▶ [PROBLEM TO SOLVE] Whatever follows the line containing "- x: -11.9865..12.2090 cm" in the listing below should be printed exactly, along with that line itself.

▶ [STORED DATA]
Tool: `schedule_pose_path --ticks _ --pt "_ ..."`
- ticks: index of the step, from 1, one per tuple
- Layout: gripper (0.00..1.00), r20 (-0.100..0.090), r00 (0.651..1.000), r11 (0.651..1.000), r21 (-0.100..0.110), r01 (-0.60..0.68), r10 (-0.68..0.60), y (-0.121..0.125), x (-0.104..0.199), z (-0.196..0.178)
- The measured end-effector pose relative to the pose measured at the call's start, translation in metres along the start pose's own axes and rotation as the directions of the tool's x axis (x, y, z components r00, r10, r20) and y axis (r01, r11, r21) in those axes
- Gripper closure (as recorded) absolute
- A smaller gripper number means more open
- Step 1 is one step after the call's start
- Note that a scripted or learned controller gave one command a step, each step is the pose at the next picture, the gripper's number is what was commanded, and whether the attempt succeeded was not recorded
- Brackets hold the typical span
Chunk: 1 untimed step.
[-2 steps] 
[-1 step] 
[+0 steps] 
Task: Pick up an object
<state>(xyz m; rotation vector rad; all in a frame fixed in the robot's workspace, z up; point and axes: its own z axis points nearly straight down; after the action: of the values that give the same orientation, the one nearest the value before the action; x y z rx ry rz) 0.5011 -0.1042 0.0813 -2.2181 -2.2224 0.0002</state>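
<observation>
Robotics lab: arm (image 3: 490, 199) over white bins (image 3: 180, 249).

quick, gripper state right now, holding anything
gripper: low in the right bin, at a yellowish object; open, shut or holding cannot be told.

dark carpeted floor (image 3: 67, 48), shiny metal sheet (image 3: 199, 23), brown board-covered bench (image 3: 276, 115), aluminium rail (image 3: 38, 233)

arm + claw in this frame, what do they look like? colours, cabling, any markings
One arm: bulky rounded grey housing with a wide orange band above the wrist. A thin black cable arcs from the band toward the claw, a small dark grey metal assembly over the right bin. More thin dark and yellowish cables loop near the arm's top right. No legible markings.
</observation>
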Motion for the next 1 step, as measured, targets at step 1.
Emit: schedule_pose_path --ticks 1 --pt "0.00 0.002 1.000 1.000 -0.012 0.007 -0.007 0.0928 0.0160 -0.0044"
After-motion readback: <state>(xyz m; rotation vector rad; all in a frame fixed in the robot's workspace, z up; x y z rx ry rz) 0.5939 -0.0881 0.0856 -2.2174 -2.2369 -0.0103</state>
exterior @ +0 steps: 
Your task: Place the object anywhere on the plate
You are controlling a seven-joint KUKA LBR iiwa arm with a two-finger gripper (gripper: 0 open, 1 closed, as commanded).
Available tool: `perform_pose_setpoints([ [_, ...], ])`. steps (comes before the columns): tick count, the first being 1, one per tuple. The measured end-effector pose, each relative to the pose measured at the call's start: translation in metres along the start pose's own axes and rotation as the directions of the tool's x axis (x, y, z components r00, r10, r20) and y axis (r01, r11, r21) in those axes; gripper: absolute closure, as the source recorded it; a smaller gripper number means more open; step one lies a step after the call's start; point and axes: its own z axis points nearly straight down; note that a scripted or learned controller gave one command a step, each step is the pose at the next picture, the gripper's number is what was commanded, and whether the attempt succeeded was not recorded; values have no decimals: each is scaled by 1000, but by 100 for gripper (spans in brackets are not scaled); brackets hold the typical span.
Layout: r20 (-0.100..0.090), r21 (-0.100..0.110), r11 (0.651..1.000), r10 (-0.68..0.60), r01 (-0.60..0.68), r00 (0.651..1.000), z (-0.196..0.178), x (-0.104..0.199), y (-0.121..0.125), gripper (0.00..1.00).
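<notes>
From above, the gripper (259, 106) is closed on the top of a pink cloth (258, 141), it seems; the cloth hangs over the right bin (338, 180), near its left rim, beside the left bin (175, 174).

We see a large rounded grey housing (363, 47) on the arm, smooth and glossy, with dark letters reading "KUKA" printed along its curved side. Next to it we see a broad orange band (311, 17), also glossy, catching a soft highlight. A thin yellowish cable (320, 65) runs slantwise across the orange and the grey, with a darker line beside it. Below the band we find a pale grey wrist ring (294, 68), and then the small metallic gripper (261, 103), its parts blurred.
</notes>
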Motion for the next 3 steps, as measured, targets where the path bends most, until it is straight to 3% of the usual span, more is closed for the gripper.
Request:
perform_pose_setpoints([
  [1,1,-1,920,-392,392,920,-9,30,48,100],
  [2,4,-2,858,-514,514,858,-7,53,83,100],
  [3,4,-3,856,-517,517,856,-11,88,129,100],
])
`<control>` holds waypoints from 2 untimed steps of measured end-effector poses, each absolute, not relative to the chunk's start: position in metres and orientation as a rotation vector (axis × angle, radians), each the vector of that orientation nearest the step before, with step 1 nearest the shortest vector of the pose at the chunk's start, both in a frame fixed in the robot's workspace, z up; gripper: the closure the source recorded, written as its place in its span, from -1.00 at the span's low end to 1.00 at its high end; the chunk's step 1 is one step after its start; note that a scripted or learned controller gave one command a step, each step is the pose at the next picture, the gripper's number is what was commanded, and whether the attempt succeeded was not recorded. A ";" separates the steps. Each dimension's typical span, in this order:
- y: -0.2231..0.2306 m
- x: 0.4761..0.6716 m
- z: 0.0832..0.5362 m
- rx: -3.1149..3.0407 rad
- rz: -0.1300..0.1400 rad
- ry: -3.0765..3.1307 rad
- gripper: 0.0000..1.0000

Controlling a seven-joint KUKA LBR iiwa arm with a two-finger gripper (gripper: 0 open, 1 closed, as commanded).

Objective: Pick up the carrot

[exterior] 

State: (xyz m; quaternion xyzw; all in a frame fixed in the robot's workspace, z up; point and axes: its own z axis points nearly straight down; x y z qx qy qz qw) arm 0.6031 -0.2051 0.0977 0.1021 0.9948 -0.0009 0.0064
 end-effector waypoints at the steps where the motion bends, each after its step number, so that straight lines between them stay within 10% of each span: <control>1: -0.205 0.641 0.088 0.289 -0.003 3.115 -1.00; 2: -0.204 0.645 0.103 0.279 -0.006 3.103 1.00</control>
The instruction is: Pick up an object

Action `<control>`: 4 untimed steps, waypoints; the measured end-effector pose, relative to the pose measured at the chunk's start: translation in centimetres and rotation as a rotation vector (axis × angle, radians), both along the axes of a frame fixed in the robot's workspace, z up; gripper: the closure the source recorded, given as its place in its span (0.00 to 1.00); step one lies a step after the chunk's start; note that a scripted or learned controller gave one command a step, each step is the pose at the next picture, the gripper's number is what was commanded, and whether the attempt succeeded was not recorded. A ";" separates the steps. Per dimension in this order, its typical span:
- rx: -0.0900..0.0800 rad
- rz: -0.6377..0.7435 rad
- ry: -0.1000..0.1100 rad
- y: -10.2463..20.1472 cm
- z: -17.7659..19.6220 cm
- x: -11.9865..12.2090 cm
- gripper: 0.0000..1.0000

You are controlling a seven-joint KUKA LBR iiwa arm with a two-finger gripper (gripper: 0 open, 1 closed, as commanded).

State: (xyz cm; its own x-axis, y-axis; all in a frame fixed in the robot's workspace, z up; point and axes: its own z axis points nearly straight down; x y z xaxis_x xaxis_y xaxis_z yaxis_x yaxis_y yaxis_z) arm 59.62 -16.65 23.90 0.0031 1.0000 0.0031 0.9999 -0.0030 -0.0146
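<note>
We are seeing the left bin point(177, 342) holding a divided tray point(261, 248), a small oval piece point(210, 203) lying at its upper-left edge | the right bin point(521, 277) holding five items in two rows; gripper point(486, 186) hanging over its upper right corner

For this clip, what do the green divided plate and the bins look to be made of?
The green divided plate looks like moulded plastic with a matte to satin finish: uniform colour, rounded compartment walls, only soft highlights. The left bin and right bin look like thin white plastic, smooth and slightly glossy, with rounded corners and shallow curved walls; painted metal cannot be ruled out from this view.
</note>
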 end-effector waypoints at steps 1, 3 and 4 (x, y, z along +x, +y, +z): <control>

▶ [WORKED SOLUTION]
- x: -11.9865..12.2090 cm
- gripper: 0.0000..1.0000

You are controlling a seven-joint KUKA LBR iiwa arm with a two-finger gripper (gripper: 0 open, 1 closed, as commanded).

State: (xyz cm; its own x-axis, y-axis; all in a frame fixed in the robot's workspace, z up; point and axes: its own z axis points nearly straight down; x y z xaxis_x xaxis_y xaxis_z yaxis_x yaxis_y yaxis_z) arm 59.62 -16.65 23.90 0.0031 1.0000 0.0031 0.9999 -0.0030 -0.0146
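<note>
We are seeing the left bin point(177, 342) holding a divided tray point(261, 248), a small oval piece point(210, 203) lying at its upper-left edge | the right bin point(521, 277) holding five items in two rows; gripper point(486, 186) hanging over its upper right corner

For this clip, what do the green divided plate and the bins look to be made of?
The green divided plate looks like moulded plastic with a matte to satin finish: uniform colour, rounded compartment walls, only soft highlights. The left bin and right bin look like thin white plastic, smooth and slightly glossy, with rounded corners and shallow curved walls; painted metal cannot be ruled out from this view.
</note>
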 end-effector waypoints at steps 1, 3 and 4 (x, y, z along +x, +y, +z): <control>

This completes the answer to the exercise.